Information overload is all too common in the modern world, particularly in academia. With millions of articles and academic papers, connecting concepts throughout bodies of work is no simple task.
However, a breakthrough created by researchers from Georgia Tech and Oak Ridge National Laboratory (ORNL) presents a way to link the millions upon millions of data points found throughout volumes of information.
The paper outlining this breakthrough method has been nominated for the 2020 Gordon Bell Prize, which awards outstanding achievements in high-performance (HPC) computing with an emphasis on applying HPC to applications across science, engineering, and large-scale data analytics.
Co-authored by School of Computational Science and Engineering (CSE) Master’s degree student Vijay Thakkar and Professor Rich Vuduc and ORNL researchers Piyush Sao, Hao Lu, Drahomira Herrmannova, Robert Patton, Thomas Patok, Ramakrishnan Kannan this work presents a novel data mining approach to analyze large corpora of scholarly publications with HPC to discover how concepts relate to one another.
“In order to keep pushing the exponential progress of science, we need some level of analysis of different research papers so we can synthesize that into digestible information,” said Thakkar, who currently works in the HPC Garage research lab.
Thakkar joined the HPC Garage, led by Vuduc, one year ago when pursuing research in sparse linear algebra – Vuduc’s area of expertise. However, a few weeks into the independent study, Vuduc approached Thakaar about an opportunity to work with the ORNL team as a CUDA developer. Since then, Thakkar’s research emphasis has focused on facilitating this robust project.
“To me, this project boils down to a very important issue which is that as technological progress becomes faster and faster, for each individual scientist, there is too much information out there to distill into something that is comprehensible. Making connections between different research groups gets harder and harder to do, stalling the progress science can make,” he said.
In this initial project, the team is focusing on processing the articles across PubMed as a particular case study. PubMed is a database of biomedical literature maintained by the National Library of Medicine and currently hosts approximately 18 million papers.
By mining key terms in the papers’ abstracts, the team is able to turn each term into a point, or vertex, in a large-scale graph.
“A term might be the name of a drug or a disease or a symptom, for instance. When two terms appear in the same paper, that means we know there is a direct relationship between them, which becomes an edge in the graph,” said Vuduc.
But just because two terms are not directly linked does not mean they are unrelated; it only means they are not known yet. To find these as-yet undiscovered connections, the idea is to look for short paths that bridge two terms.
Vuduc said, “A useful analogy might be the following: Suppose you are driving from point A to point B. Maybe you know one path to get there. But what if there is a better, shorter way? That’s what this method does. Points are these biological or medical terms or concepts, and road segments are the papers that correspond to known routes. It’s the unknown routes that are interesting.”
These paths are analyzed using a shortest path algorithm referred to as DSNAPSHOT. While shortest path algorithms are not a new concept and are fairly common, the scale at which this particular shortest path algorithm is applied is unheard of.
“If you think about it, six million papers may seem like a small number, but the size of the problem is not really six million.

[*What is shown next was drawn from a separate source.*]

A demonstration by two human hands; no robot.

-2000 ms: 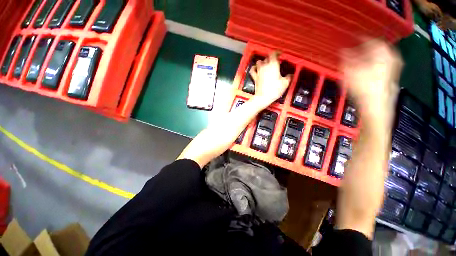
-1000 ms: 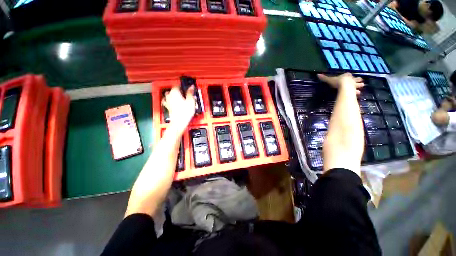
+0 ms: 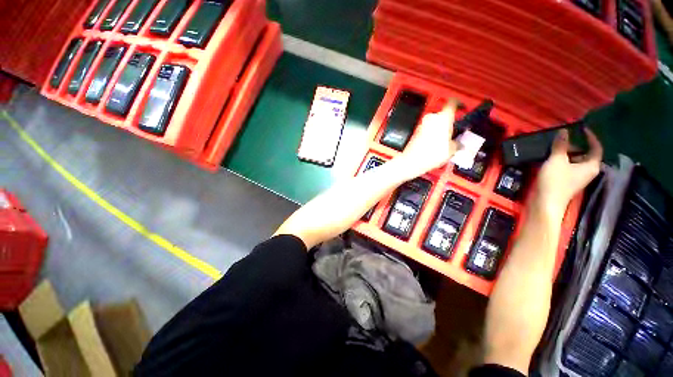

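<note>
The red foam tray (image 3: 435,259) holds black open-back phones with pale labels; one is in the front row (image 3: 447,223). A covered phone (image 3: 403,121) with a smooth dark back lies in the back-left pocket. My left hand (image 3: 435,140) holds a dark open-back phone (image 3: 474,118) tilted over the back row; fingers hide part of it, and a pale label shows beside them. My right hand (image 3: 567,168) holds a dark back cover (image 3: 530,146) by its right end, above the tray's back-right pockets. The two held parts are apart.
A lit smartphone (image 3: 323,125) lies on the green mat left of the tray. Red tray stacks stand behind (image 3: 487,59) and at left (image 3: 199,103), the left one with covered phones. A black blister tray (image 3: 627,287) is at right. Grey cloth (image 3: 376,291) lies at my lap.
The view has turned. My right hand has moved from the black blister tray to over the red tray, now holding a back cover. The back-left pocket's covered phone is now uncovered by my left hand.
</note>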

It’s six million times six million because in the worst-case scenario, each paper can have at least one connection to every paper in the database and that is where the complexity of the problem comes from,” said Thakkar.
However, according to Thakkar, the problem is more complex and more difficult to solve than this example – even with today’s supercomputers.

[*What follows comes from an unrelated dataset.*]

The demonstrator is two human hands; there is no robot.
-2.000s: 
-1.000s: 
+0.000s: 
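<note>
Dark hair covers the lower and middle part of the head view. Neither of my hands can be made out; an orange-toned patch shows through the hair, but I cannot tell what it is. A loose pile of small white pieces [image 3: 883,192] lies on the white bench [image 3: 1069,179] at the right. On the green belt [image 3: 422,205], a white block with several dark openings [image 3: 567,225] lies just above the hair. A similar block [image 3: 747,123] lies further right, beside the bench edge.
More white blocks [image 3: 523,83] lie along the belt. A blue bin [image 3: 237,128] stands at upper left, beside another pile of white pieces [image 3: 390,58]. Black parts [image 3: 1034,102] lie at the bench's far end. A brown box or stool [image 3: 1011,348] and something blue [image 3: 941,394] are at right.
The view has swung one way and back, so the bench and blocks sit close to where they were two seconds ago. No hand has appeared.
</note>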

“It’s a much harder problem because you’re visiting each vertex once making this a V3 problem. At the scales we are talking about, this is 18 million times 18 million times 18 million and those orders of magnitude add up really quickly, which is why we need something like the Summit Supercomputer to crunch these numbers,” Thakkar said.
For the team’s first finalist run of 4 million papers it took 30 minutes to compute using over twenty-four thousand GPUs of the Summit machine. What’s more, the time this type of problem will require to solve will continue to grow in a cubic manner with each paper added to PubMed database.
The announcement of the Gordon Bell Prize winner will be made at the 2020 Supercomputing Conference award ceremony held, Nov. 19 at 2 p.m. EST.